What would it mean if the average life expectancy were to increase to 150 years? One change could be that corporations would need to allow employees to bring their elderly parents to work and provide on-site care.

That’s according to Thomas J. DeRosa, CEO and President of Welltower Inc. (NYSE: HCN), one of the “Big Three” health care real estate investment trusts (REITs) that primarily focus on senior housing.

“It’s very plausible that major corporations will allow you to bring elderly parents to work,” DeRosa said Wednesday during a panel discussion at the World Economic Forum Annual Meeting in Davos-Klosters, Switzerland. “That they’ll set up a day care for people with cognitive or other physical frailties who cannot afford $8,000 a month.”

The discussion titled “What If You Are Still Alive in 2100?” centered on the social, political and economic implications of people living to be 100 years old and beyond, and touched on whether the retirement age needs to change, what governments must do to prepare for an older population and more. Perspectives presented on the panel contribute to a broader debate occurring about extending people’s lifespans and the immediacy of needing to plan for a 100-plus life expectancy.

Others who participated in the discussion alongside DeRosa were Lynda Gratton, a London Business School professor of management; Elizabeth Blackburn, president of the Salk Institute for Biological Studies; and Derek Yach, global chief health officer of The Vitality Institute, a research organization dedicated to compiling evidence regarding health promotion and disease prevention.

His idea for elderly day care in the workplace stemmed from the masses of women returning to office environments in the 1970s because on-site child care offerings became more commonplace, DeRosa said.
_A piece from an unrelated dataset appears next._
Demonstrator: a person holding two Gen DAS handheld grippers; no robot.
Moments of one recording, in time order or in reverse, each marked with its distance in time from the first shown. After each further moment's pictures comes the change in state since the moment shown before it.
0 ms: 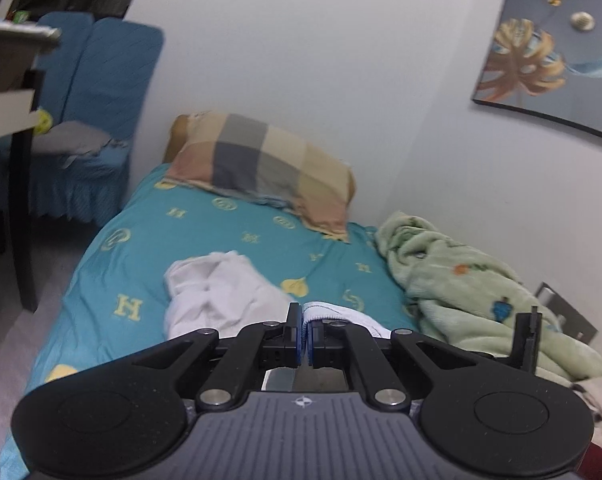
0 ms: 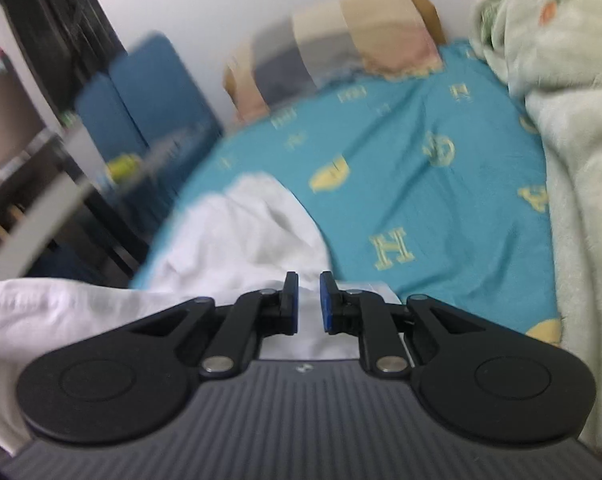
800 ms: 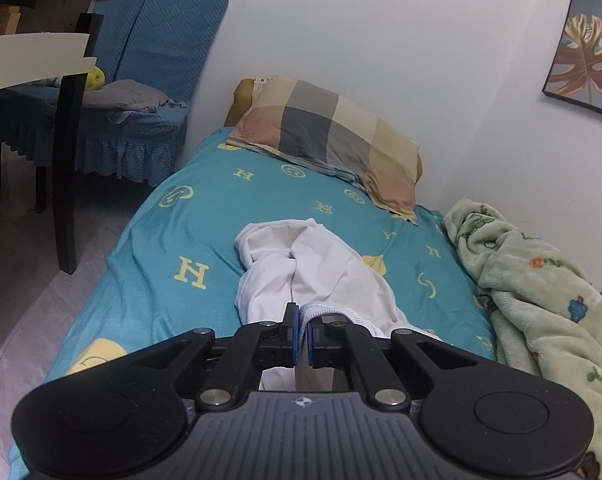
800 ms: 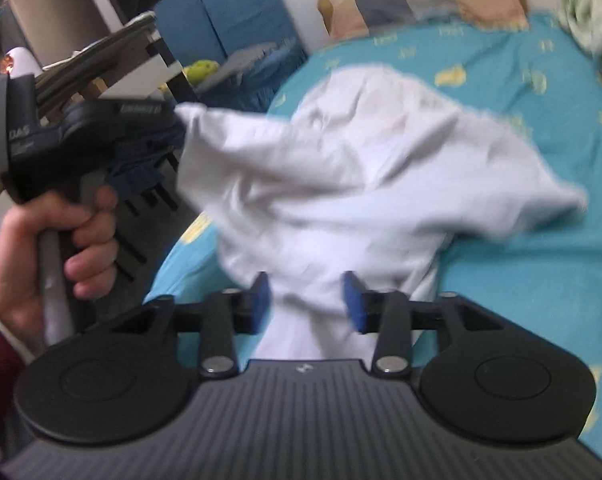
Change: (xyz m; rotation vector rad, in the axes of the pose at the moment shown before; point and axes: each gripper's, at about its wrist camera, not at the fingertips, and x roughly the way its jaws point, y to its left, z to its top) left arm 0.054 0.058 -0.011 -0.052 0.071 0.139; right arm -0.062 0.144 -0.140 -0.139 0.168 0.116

Conglomerates like Google served as an inspiration, he said, as Google has a policy allowing employees to bring their pets to work instead of leaving them alone at home.

“Think about the productivity improvement of not losing these skilled employees [by preventing them from having to leave the workplace to become full-time carers to their parents],” he told Business Insider after the session.
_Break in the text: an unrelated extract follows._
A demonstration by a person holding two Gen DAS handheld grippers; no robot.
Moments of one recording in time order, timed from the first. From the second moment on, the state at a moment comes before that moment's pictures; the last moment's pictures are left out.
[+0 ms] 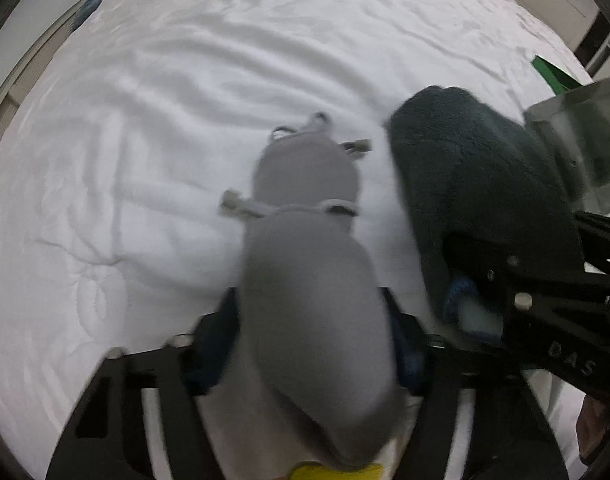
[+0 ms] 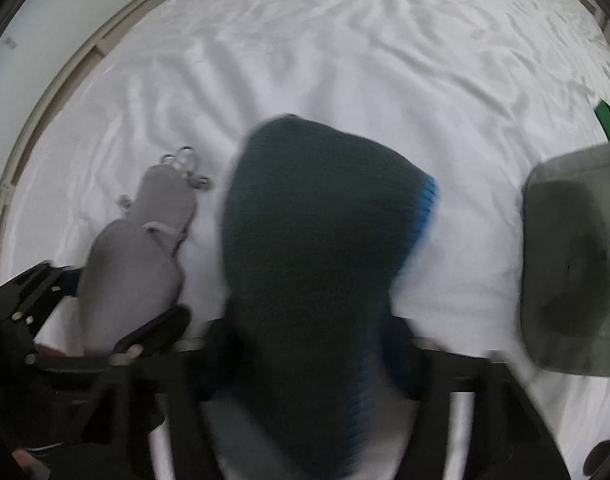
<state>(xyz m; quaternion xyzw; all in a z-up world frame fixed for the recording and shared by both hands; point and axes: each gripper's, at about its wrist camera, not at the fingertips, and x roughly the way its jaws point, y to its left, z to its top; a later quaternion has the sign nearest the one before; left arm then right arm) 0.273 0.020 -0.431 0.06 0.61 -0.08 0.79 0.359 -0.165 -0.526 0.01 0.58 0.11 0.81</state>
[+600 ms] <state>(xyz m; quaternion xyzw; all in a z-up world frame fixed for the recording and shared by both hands) 0.258 0.032 -0.368 0.05 0.55 -0.04 0.83 0.316 -0.174 -0.467 0.01 0.52 0.09 0.85</state>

DeRosa is no stranger to throwing out such grand ideas. Late last year, he told Senior Housing News that the days of acute hospital care as we know it may be numbered.

“Technology may allow at some point acute care hospitals to be doing procedures in someone’s home,” he told SHN. “Technology will provide some great leaps in how we deliver acute care, and I don’t think it’s going to be centered on the traditional brick and mortar.”
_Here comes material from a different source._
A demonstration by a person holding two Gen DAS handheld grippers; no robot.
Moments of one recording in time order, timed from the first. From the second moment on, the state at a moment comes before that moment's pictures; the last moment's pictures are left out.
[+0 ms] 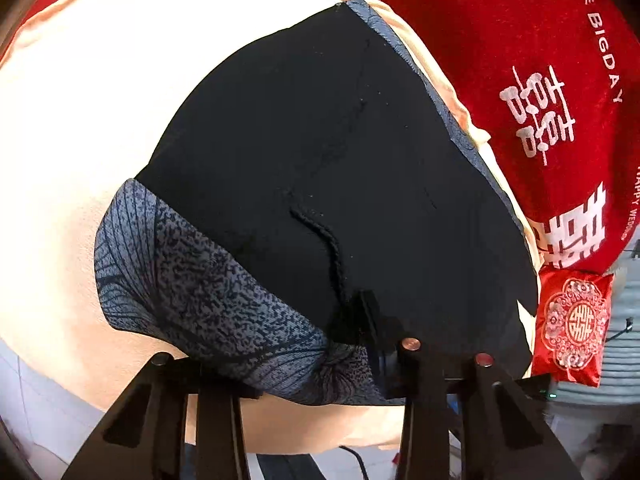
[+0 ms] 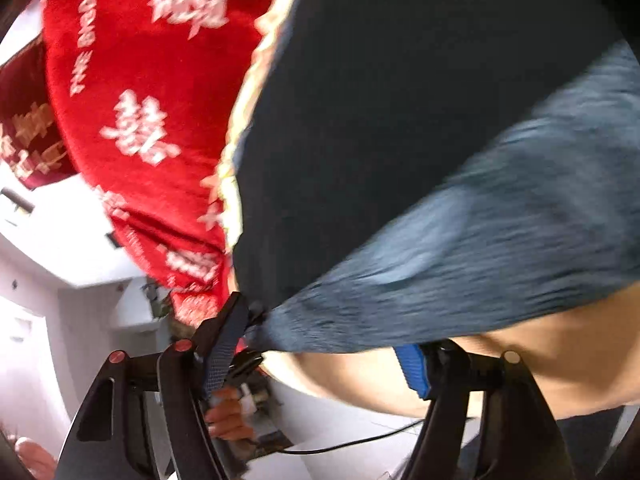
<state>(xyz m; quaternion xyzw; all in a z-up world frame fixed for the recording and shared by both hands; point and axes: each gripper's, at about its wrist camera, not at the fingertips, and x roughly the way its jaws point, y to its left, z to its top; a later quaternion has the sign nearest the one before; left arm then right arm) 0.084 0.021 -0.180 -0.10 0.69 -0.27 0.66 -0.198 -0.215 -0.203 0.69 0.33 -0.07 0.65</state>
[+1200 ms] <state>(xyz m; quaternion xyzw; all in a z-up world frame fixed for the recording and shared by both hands) 0.248 -0.197 -0.170 0.09 0.59 -0.21 0.77 0.042 -0.464 -0.204 0.49 0.54 -0.05 0.68</state>
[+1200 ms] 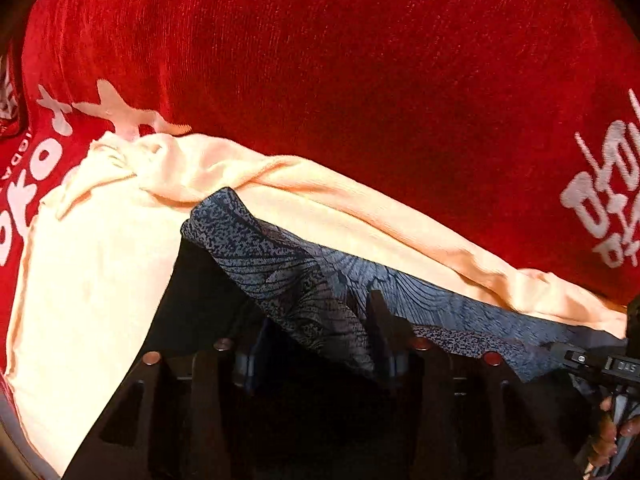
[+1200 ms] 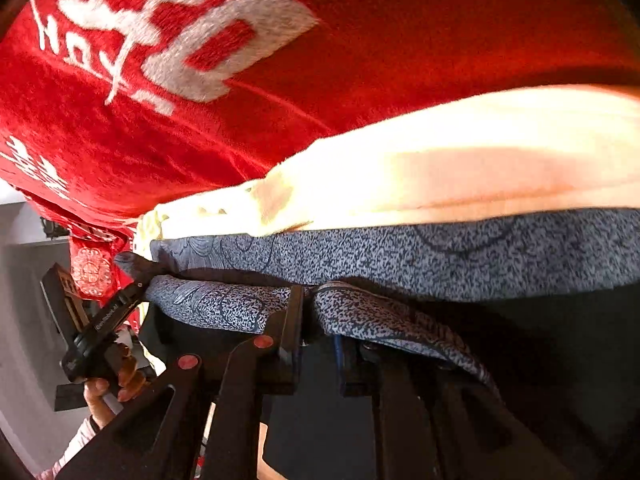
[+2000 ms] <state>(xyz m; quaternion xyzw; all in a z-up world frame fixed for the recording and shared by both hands) 0.233 -0.209 -0.175 0.17 0.58 -0.13 0.79 0.064 -0.418 -0.157 0.31 0.57 -0.08 0.76</state>
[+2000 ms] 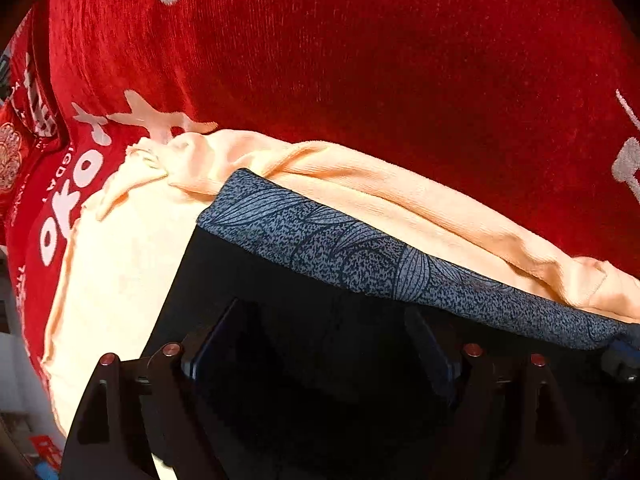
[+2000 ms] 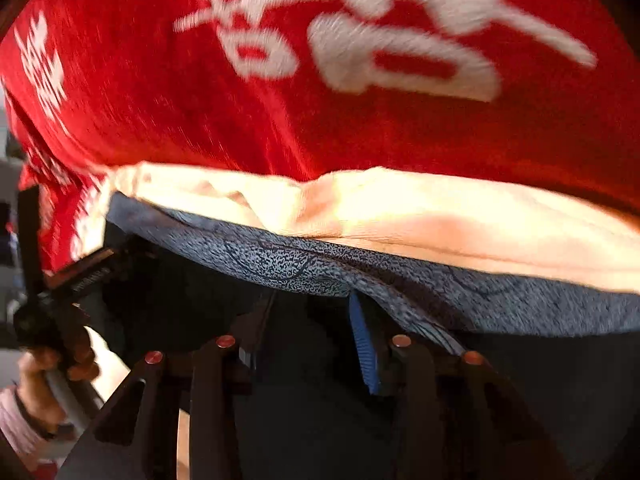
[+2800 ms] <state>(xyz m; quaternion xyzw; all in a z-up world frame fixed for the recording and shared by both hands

Aside from the concept of providing office-based caregivers for the elderly, DeRosa stressed the importance of wellness as a means of sustaining an older population.

“We need to be focused on the sustainability of the aging population,” he said. “What is the key? Wellness. We really focus on making wellness a priority for the over 150,000 seniors that live in our communities.”

DeRosa said wellness will remain a Welltower priority in the near term to medium term, with key components being nutrition, safety, mobility and cognition.

“Most adults will say, ‘I want to age in place,’” he said. “We challenge that. It’s very difficult to age in place.”